Exercise
Search the records for the string "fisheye" and copy every line where it turns up.
-----
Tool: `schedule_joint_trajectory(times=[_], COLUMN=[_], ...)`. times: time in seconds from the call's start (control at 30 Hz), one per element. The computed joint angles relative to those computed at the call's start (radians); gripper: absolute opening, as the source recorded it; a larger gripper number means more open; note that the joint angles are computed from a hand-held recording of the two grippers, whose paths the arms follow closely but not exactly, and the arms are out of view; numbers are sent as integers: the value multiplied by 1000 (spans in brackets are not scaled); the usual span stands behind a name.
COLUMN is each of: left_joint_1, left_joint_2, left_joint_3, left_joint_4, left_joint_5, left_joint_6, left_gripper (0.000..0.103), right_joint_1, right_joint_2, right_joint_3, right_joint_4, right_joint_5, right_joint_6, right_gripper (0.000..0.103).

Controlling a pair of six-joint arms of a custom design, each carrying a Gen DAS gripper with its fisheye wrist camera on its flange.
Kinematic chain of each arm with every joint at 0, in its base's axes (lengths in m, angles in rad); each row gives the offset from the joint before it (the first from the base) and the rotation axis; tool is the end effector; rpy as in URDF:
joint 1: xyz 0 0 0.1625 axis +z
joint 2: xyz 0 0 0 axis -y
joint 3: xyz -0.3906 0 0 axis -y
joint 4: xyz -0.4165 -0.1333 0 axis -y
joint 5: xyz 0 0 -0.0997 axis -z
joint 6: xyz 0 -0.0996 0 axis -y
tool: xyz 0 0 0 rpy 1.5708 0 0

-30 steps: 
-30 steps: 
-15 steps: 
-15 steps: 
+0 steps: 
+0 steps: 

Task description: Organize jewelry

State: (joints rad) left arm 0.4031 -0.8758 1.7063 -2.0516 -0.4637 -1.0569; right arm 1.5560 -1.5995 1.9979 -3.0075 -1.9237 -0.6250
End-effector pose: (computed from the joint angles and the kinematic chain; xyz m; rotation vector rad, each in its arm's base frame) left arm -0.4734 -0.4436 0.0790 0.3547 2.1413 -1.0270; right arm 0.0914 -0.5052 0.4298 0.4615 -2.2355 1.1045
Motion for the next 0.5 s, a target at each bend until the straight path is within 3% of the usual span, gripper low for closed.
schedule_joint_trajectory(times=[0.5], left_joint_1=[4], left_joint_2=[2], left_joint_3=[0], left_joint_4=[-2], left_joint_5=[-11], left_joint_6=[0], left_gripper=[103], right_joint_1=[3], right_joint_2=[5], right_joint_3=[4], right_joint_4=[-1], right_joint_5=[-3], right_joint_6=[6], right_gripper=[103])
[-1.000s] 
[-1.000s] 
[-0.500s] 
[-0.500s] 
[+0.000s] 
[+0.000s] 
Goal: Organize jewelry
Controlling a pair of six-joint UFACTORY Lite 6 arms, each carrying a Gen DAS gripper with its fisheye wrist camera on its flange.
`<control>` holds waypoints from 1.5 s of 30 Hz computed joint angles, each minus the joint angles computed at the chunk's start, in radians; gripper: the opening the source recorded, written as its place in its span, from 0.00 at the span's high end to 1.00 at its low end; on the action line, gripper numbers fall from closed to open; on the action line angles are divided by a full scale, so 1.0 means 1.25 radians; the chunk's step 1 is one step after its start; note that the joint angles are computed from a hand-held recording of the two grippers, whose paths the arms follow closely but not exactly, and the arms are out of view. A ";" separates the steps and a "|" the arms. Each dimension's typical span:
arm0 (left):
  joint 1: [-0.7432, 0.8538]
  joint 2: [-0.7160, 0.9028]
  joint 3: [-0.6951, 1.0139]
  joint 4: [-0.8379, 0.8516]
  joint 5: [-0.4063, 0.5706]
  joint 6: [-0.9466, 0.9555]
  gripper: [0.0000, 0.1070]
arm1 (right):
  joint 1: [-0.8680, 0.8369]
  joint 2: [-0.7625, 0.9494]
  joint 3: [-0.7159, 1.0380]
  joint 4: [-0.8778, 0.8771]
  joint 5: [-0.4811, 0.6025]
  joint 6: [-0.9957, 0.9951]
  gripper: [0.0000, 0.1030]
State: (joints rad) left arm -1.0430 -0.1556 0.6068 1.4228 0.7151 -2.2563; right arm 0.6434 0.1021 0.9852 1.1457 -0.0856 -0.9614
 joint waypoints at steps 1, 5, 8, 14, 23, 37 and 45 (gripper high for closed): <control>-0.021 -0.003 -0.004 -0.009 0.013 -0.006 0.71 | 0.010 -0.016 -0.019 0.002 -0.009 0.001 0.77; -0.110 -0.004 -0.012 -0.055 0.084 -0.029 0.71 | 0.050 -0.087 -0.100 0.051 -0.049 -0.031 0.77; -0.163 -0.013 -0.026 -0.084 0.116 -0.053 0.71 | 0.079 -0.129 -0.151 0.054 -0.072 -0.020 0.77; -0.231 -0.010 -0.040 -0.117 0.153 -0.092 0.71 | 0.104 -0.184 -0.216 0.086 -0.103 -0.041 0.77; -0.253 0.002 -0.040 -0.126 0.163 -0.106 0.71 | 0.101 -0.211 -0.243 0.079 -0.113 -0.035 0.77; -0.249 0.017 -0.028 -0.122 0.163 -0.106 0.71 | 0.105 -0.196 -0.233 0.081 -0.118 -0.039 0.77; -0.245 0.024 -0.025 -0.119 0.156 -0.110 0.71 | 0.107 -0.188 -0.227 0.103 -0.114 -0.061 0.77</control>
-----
Completed task
Controlling a pair of six-joint arms of a custom design, each carrying a Gen DAS gripper with its fisheye wrist camera on its flange.
Controlling a pair of six-joint UFACTORY Lite 6 arms, each carrying a Gen DAS gripper with its fisheye wrist camera on its flange.

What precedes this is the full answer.